Law firm predicts rise in property claims after NZ weather events
Third-party property damage claims in New Zealand are likely to rise after the significant weather events in North Island early this year, according to a report from law firm Wotton + Kearney.
Insurers have already seen an influx of first-party claims regarding the scope of cover available to farmers, residents, businesses and local authorities arising from flooding, slips and other weather-related damage.
The NZ Insurance Market Trends Update says in the next 12 months an increase in third-party property damage claims arising from weather-related recoveries is expected.
“For example we anticipate more claims against local authorities involving the failure to adequately maintain drainage and roading, as well as group actions for consenting to developments in flood-prone areas,” the report says.
“We expect there will also be claims due to neighbours’ failures in maintaining retaining walls or adequately preventing the escape of landslips or other substances from their property.”
Similarly, there may be claims for a failure to adequately protect products or stock stored or grazed on behalf of a third party.
“We expect to see these weather-related third-party claims increasing as time goes on. We anticipate that they may raise a variety of coverage and defence issues in the general liability space,” the update says.
“One central issue that is likely to arise is the perennial question of whether property damage has been suffered.”
The update says the Auckland floods and cyclone Gabrielle disaster are likely to lead to claims against brokers too.
“We expect to continue to see a flow of claims against insurance brokers arising out of the Auckland floods and cyclone Gabrielle,” the update says.
“Given the wider area damage from the recent natural disasters, many instances of under-insurance are being exposed.
“Many sum insureds have not been updated recently to factor in the increase in construction costs, and many businesses are regretting their decision not to take up additional extensions. We have already started to see some claimants seeking to take advantage of oral discussions.”
Wotton + Kearney says the annual update examines legal and claims trends, legislative and regulatory developments as well as significant recent decisions that impact the industry.

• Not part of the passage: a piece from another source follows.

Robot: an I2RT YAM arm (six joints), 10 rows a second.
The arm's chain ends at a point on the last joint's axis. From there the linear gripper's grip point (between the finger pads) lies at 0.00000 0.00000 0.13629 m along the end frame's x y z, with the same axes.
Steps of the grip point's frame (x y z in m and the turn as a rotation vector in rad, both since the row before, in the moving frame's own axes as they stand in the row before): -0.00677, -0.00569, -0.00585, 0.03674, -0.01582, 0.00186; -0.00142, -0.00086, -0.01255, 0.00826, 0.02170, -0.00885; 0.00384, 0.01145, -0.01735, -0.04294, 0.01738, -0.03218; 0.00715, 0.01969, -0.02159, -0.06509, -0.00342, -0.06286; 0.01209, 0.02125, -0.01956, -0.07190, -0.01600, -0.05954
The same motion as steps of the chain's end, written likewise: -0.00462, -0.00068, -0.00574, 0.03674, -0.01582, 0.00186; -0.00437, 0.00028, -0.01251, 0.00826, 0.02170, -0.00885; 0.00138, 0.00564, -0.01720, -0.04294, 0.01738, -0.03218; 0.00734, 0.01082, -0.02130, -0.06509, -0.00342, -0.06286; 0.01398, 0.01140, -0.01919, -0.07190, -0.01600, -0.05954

“As active market participants and close watchers of insurance trends in New Zealand and around the world, we’ve looked at the significant legal decisions over the past year and drawn on our market insights and experiences to identify the areas to watch in this space,” New Zealand Managing Partner Antony Holden said.
The directors’ and officers’ (D&O) space is an area where claims are likely to worsen as economic pressures persist. Directors have come under scrutiny based on recent legal cases involving companies that have gone into liquidation.
“Economic pressures, evident from the end of 2022, continue without relief. These are increasing the prospects of financial distress, particularly for companies involved in construction and investment,” the update says.
“As a result, alleged breaches of directors’ duties during a company’s financial distress look set to continue as the primary driver of D&O claims.”
The update says the focus on directors’ duties during such distress has been “emphasised” with the highly anticipated Supreme Court ruling in Yan v Mainzeal Property and Construction Ltd.
The court was asked to consider the scope and extent of director liability when trading insolvent, including the extent to which a director might be liable for new debts incurred while a company trades insolvent.
The court found the directors of Mainzeal had breached their duties by agreeing to carry on the business in a manner that was likely to, and did, create a serious risk of substantial loss to creditors; and caused the company to incur obligations without reasonable belief that those obligations could be met when required.